WHAT YOU SHOULD DO
Your task is to quote the records from their first line through the line containing "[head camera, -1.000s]", with nothing added or left out.

PROVIDED DATA
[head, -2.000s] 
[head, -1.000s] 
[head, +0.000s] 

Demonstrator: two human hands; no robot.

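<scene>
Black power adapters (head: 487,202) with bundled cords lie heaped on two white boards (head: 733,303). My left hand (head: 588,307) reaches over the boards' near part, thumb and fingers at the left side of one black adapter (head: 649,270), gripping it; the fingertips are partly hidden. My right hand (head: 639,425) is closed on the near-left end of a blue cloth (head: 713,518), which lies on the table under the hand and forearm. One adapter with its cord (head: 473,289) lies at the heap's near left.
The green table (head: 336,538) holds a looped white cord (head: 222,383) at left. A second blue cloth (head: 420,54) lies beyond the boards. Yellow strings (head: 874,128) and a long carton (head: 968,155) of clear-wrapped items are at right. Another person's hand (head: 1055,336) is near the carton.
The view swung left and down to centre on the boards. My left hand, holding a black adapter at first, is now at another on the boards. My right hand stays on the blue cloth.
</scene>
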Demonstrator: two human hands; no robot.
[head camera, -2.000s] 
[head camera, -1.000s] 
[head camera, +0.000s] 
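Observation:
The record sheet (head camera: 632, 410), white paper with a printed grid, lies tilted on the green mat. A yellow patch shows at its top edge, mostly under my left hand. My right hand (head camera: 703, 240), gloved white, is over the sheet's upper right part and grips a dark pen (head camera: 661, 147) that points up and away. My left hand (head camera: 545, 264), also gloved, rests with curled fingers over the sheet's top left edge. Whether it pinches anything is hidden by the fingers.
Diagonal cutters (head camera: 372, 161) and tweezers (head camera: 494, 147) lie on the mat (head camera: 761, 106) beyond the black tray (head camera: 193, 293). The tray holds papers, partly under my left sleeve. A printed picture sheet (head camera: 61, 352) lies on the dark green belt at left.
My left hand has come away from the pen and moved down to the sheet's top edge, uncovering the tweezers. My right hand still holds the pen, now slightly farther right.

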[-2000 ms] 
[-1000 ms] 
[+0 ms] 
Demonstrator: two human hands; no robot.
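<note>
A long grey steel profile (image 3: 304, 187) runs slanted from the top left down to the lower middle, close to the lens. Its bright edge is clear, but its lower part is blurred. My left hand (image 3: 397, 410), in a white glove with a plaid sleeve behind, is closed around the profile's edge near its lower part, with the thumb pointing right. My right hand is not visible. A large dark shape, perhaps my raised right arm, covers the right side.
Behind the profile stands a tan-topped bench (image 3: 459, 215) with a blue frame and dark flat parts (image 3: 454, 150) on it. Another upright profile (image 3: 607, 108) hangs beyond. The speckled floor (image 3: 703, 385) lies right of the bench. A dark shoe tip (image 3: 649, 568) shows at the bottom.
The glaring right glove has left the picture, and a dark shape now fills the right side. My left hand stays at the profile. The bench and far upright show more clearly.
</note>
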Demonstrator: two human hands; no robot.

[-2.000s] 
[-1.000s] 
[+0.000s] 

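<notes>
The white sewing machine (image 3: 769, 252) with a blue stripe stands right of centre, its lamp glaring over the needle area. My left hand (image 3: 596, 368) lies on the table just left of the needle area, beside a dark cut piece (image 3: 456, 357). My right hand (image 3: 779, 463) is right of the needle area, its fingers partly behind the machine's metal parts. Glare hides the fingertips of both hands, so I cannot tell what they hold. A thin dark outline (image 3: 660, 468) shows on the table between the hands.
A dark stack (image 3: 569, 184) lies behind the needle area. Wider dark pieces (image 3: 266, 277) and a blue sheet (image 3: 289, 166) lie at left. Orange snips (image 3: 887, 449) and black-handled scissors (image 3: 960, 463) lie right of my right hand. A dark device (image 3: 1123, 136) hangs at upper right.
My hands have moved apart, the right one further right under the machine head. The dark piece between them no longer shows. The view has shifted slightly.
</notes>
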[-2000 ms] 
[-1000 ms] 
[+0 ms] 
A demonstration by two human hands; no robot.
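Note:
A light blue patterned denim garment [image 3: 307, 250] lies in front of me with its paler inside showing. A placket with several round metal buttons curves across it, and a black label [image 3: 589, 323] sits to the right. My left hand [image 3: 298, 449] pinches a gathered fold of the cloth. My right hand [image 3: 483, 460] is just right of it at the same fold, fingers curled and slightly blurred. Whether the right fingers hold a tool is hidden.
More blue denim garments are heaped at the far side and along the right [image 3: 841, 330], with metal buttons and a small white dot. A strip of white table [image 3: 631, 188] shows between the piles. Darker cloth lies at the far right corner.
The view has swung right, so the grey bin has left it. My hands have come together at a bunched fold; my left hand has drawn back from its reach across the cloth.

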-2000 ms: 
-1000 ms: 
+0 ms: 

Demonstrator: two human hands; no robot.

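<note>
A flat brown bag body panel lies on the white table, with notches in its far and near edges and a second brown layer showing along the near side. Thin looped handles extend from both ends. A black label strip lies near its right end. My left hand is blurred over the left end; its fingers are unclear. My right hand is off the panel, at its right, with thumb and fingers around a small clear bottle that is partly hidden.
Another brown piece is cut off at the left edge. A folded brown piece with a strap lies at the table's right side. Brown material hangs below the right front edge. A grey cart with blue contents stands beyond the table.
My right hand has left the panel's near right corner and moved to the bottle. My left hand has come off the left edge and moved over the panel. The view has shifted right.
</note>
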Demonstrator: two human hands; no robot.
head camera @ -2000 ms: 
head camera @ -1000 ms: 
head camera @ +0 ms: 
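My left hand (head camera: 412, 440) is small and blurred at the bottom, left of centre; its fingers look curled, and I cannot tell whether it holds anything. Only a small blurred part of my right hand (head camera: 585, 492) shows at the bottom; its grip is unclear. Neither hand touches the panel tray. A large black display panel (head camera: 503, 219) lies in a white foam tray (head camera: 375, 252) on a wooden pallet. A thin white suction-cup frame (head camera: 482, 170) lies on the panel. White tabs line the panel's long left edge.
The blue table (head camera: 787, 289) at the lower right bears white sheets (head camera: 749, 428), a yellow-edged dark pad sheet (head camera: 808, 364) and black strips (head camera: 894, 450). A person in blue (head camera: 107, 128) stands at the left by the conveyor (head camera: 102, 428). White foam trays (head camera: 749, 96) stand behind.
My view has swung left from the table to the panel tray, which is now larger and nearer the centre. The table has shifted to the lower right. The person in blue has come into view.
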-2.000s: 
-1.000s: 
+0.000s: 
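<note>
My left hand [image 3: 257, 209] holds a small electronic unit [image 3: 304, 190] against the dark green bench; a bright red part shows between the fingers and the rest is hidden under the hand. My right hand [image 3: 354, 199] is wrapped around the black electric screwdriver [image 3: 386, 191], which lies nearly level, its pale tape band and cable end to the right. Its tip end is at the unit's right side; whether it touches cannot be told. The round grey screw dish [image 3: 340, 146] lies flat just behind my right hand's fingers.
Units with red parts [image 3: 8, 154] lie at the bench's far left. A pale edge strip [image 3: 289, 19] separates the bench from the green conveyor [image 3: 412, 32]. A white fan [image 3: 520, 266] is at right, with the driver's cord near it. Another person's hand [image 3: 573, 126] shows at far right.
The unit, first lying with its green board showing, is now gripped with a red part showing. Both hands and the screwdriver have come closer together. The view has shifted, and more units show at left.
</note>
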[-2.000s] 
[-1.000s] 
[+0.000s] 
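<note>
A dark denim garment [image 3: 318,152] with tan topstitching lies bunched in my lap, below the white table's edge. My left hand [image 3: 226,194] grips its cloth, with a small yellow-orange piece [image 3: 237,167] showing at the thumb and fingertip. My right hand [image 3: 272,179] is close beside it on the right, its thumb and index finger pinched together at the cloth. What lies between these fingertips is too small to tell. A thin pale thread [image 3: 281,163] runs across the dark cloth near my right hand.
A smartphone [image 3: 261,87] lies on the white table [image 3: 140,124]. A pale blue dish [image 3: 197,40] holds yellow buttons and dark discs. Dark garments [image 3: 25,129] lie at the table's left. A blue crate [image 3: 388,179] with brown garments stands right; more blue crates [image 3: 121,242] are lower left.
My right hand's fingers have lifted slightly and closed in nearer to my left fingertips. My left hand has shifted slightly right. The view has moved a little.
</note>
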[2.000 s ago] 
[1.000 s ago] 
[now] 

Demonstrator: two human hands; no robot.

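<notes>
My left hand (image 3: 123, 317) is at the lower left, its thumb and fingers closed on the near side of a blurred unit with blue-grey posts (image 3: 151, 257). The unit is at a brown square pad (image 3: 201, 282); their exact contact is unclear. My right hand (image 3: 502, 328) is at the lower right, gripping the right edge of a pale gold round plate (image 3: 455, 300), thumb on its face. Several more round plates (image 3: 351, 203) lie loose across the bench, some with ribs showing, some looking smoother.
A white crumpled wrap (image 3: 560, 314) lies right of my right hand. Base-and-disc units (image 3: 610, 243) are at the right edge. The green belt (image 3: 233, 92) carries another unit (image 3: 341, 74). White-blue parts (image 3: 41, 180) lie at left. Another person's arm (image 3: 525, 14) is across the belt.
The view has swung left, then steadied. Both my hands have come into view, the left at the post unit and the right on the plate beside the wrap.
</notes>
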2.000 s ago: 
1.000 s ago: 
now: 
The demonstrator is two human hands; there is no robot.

YOUR RESPONSE
[head, -2.000s] 
[head, -1.000s] 
[head, +0.000s] 

Demonstrator: two human hands; no robot.

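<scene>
Black power adapters (head: 487,202) with bundled cords lie heaped on two white boards (head: 733,303). My left hand (head: 588,307) reaches over the boards' near part, thumb and fingers at the left side of one black adapter (head: 649,270), gripping it; the fingertips are partly hidden. My right hand (head: 639,425) is closed on the near-left end of a blue cloth (head: 713,518), which lies on the table under the hand and forearm. One adapter with its cord (head: 473,289) lies at the heap's near left.
The green table (head: 336,538) holds a looped white cord (head: 222,383) at left. A second blue cloth (head: 420,54) lies beyond the boards. Yellow strings (head: 874,128) and a long carton (head: 968,155) of clear-wrapped items are at right. Another person's hand (head: 1055,336) is near the carton.
The view swung left and down to centre on the boards. My left hand, holding a black adapter at first, is now at another on the boards. My right hand stays on the blue cloth.
</scene>
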Demonstrator: two human hands; no robot.
[head camera, -2.000s] 
[head camera, -1.000s] 

The work on the exercise is done.